EXERCISE PROMPT — From the listing below, output the lines between the one with "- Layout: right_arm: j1" and the one with "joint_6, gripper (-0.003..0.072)", including those two, and nothing else. Pictures are not copied.

++++++++++++++++++++

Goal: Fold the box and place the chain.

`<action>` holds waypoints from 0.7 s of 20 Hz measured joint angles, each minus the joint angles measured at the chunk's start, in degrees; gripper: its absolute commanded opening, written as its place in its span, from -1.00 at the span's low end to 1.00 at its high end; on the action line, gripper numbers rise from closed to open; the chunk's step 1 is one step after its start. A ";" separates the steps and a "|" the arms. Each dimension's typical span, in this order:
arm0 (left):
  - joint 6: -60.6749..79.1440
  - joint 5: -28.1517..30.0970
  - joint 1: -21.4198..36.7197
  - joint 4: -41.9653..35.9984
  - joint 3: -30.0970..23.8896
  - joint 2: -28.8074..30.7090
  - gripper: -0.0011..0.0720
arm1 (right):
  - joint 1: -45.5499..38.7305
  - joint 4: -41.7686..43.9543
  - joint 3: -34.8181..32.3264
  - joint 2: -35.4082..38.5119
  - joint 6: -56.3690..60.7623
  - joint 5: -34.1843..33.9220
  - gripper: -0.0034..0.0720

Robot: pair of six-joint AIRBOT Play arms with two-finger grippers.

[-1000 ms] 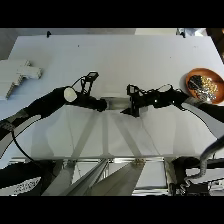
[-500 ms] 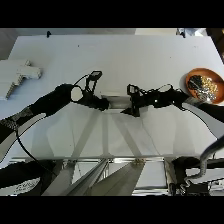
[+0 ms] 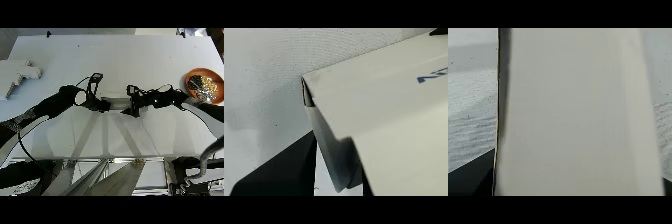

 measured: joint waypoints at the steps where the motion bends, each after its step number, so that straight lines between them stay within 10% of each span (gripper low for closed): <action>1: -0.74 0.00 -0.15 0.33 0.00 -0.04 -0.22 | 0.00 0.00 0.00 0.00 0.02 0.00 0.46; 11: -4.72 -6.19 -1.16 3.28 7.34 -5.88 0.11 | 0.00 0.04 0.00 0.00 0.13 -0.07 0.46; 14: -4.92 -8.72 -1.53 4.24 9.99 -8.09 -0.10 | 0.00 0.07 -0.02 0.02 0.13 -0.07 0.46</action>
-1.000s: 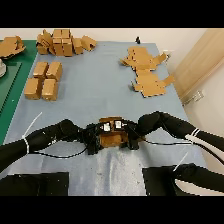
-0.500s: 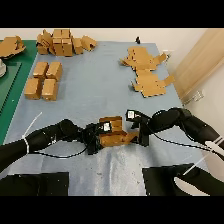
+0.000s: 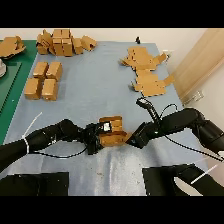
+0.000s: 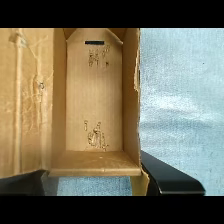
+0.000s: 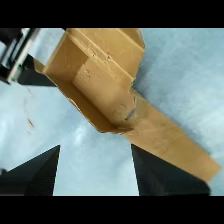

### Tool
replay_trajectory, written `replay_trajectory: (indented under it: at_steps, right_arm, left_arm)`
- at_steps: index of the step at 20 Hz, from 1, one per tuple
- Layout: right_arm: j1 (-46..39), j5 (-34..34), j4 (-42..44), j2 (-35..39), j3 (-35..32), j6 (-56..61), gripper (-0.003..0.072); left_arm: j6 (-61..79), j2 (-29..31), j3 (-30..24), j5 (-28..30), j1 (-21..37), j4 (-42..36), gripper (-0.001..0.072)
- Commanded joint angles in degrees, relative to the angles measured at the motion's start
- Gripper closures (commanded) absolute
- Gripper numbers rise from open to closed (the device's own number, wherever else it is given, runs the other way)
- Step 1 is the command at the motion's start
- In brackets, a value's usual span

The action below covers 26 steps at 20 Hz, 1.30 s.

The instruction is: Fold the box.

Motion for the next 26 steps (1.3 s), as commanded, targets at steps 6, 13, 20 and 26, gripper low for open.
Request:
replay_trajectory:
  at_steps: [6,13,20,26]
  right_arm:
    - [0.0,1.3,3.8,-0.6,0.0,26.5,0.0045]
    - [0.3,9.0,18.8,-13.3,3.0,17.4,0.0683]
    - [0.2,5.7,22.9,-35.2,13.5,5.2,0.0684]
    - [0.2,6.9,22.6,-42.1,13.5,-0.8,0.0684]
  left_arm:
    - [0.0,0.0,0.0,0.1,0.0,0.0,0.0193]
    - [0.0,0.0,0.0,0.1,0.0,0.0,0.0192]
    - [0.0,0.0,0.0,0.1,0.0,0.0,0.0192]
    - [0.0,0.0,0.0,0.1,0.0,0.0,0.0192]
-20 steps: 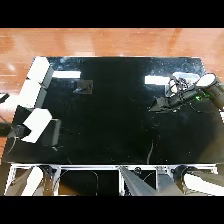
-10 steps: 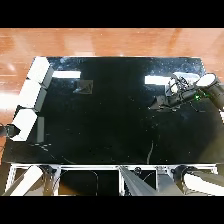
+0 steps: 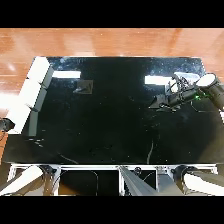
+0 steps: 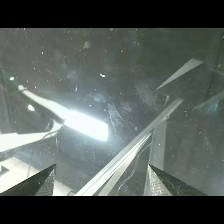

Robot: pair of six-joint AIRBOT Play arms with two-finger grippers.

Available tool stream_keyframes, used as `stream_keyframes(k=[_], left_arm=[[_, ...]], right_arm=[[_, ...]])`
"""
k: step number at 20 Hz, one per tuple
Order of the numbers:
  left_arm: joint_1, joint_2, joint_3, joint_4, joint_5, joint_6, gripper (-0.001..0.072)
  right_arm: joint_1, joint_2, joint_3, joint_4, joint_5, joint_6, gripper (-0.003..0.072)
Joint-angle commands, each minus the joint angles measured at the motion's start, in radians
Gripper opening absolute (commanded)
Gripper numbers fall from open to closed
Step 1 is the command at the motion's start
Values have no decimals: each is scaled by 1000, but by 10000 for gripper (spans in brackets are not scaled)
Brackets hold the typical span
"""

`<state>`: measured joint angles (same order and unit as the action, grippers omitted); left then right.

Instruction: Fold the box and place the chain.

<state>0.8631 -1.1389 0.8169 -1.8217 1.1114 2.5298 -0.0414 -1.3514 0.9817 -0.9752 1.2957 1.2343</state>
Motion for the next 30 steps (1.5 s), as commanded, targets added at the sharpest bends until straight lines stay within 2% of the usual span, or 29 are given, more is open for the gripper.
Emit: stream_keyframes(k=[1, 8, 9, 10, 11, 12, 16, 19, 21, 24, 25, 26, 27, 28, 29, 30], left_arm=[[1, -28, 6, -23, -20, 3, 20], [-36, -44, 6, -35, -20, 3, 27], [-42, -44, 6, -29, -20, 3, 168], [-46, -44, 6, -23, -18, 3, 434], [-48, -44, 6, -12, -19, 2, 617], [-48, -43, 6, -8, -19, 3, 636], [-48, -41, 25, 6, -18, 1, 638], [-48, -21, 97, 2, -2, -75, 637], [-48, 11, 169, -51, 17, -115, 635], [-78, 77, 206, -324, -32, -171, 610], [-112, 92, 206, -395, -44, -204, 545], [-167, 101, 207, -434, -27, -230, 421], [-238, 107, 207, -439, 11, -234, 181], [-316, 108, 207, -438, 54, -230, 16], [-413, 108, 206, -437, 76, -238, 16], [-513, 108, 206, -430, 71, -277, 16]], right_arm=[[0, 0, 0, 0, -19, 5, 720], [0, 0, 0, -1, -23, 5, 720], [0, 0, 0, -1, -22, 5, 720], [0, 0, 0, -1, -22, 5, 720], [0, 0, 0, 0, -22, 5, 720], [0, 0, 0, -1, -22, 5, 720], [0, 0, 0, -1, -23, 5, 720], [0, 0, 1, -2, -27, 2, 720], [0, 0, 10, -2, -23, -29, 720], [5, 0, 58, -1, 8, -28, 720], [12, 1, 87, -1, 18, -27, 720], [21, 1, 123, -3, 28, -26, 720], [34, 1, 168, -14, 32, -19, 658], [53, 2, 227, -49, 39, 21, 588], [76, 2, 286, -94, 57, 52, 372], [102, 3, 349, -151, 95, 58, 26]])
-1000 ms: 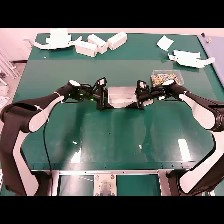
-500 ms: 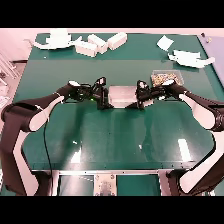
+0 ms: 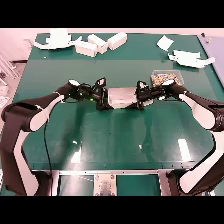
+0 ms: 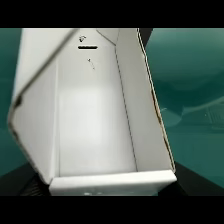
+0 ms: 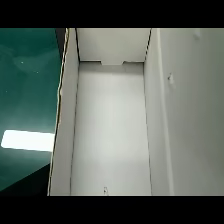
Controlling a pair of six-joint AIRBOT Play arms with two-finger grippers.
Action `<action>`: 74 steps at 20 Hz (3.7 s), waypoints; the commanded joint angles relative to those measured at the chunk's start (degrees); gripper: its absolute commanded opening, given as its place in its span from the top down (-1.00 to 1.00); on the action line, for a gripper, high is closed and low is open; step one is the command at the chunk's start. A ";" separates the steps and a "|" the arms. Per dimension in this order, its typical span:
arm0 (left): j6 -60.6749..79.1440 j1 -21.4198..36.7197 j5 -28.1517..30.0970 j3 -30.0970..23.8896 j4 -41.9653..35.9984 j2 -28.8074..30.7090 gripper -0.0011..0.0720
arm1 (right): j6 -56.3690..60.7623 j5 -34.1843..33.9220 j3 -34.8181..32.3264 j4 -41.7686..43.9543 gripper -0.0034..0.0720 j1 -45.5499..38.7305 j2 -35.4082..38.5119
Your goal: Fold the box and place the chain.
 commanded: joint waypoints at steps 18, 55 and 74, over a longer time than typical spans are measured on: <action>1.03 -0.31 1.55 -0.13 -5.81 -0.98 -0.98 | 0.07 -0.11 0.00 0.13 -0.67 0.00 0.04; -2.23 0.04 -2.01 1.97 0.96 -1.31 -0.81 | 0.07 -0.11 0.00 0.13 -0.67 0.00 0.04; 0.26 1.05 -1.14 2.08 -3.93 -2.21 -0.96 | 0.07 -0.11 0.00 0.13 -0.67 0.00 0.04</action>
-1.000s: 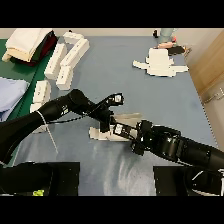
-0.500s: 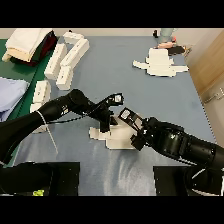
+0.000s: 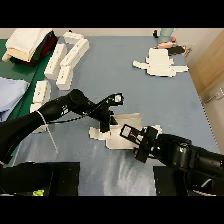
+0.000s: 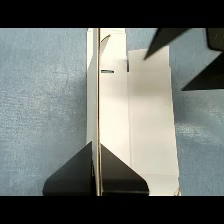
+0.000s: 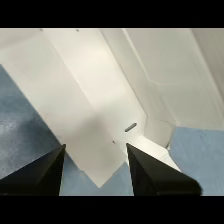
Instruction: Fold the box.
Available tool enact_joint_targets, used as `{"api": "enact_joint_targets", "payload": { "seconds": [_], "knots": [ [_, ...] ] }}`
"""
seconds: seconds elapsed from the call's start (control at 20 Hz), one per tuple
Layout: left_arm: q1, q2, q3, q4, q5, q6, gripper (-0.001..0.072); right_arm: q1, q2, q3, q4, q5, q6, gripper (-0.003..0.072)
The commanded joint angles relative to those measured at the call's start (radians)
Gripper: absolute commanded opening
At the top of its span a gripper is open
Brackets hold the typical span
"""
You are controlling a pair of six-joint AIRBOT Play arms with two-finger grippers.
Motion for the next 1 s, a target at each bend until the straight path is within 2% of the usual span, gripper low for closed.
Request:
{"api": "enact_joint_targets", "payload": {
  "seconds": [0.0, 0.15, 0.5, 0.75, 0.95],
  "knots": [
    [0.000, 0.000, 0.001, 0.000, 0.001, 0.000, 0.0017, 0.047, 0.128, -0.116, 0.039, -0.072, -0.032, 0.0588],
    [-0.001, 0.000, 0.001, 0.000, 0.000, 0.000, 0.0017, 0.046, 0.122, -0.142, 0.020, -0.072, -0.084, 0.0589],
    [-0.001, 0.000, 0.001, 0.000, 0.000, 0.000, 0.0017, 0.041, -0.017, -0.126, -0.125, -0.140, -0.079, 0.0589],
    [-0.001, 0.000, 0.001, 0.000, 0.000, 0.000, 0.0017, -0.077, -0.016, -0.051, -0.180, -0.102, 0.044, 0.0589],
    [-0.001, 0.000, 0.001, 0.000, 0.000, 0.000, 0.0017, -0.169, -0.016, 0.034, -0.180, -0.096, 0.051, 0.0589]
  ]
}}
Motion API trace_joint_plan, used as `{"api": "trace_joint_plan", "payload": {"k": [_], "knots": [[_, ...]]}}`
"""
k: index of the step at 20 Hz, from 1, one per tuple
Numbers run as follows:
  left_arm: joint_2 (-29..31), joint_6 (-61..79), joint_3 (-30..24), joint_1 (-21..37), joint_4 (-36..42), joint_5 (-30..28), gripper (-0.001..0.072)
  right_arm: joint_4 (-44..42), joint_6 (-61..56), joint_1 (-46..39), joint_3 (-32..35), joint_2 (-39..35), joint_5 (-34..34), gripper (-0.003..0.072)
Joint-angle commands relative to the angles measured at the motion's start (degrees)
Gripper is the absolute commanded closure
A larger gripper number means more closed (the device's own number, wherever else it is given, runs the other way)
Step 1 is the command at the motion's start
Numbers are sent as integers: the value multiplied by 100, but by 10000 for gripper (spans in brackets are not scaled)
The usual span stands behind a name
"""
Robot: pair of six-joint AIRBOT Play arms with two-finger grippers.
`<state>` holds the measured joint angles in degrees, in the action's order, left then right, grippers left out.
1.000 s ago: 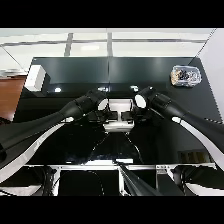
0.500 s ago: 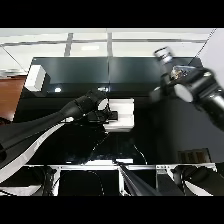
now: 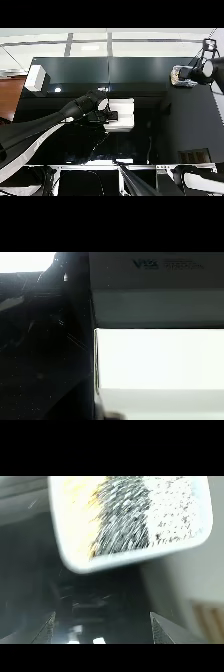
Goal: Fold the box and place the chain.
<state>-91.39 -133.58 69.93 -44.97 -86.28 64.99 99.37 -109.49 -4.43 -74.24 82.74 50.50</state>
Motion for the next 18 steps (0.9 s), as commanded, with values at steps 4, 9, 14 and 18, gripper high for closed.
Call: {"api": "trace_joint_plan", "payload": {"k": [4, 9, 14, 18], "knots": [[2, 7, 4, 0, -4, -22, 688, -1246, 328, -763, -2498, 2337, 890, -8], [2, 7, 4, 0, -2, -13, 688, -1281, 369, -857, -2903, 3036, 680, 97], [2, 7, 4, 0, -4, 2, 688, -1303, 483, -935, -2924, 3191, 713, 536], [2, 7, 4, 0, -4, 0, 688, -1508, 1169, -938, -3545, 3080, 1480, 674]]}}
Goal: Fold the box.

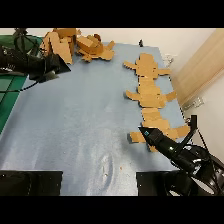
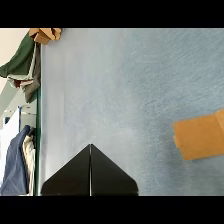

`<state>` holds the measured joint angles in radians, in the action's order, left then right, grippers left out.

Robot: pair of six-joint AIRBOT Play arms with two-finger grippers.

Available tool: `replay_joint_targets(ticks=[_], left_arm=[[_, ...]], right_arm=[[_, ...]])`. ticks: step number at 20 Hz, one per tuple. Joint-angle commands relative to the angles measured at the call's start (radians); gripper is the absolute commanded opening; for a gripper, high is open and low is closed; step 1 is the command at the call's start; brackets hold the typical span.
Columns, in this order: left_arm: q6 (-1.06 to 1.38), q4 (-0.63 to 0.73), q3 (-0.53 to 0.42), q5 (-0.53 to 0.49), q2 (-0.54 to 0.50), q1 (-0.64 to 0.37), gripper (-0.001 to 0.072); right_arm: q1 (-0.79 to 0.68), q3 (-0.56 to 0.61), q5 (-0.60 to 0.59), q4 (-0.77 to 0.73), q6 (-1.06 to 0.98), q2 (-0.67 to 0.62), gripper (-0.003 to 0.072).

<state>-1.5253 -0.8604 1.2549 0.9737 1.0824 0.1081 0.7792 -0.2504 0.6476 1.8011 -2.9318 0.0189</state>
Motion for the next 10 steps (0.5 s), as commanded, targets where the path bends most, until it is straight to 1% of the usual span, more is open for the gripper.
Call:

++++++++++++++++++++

WRITTEN RESPONSE —
- Layout: right_arm: j1 (-46..39), j5 (-34..34), j4 (-42..44), j2 (-35..39), j3 (-35..32), j6 (-56..61), gripper (-0.003..0.072); left_arm: j6 (-61..79), j2 (-29..31), j3 (-30..24), j5 (-28..30), j1 (-21..37), j4 (-42..36), gripper (-0.001..0.072)
- Commanded joint angles in degrees, relative to the angles measured at the motion's start
- Gripper closures (commanded) absolute
- Gripper numbers rise from open to closed (the device's own number, wherever else it is given, runs the other way)
- Step 1 is the command at the motion's start
- In brackets, a value's usual span

The action below covers 26 steps at 20 Hz, 1.30 s.

The instruction is: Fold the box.

Motion for the next 26 steps (1.3 s), as commanded, targets at steps 6, 13, 20 and 26, gripper low for open.
Request:
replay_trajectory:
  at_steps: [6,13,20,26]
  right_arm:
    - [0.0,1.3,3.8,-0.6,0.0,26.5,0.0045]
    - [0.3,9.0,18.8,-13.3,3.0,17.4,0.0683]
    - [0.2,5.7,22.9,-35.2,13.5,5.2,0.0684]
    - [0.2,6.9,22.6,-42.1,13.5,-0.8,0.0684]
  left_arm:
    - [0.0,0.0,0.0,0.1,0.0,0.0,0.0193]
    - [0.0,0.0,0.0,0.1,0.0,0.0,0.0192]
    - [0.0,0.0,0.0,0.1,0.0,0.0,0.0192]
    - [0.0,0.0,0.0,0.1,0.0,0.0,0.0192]
-20 steps: 
-10 steps: 
+0 steps: 
+0 steps: 

Robot: pair of six-joint AIRBOT Play arms with two-finger grippers.

Available tool stream_keyframes, used as `stream_keyframes(k=[_], left_arm=[[_, ...]], right_arm=[[_, ...]])`
"""
k: step number at 20 Hz, one per tuple
Order of the numbers:
  left_arm: joint_1, joint_2, joint_3, joint_4, joint_5, joint_6, gripper (-0.001..0.072)
  right_arm: joint_1, joint_2, joint_3, joint_4, joint_5, joint_6, gripper (-0.003..0.072)

The required output has been given in full.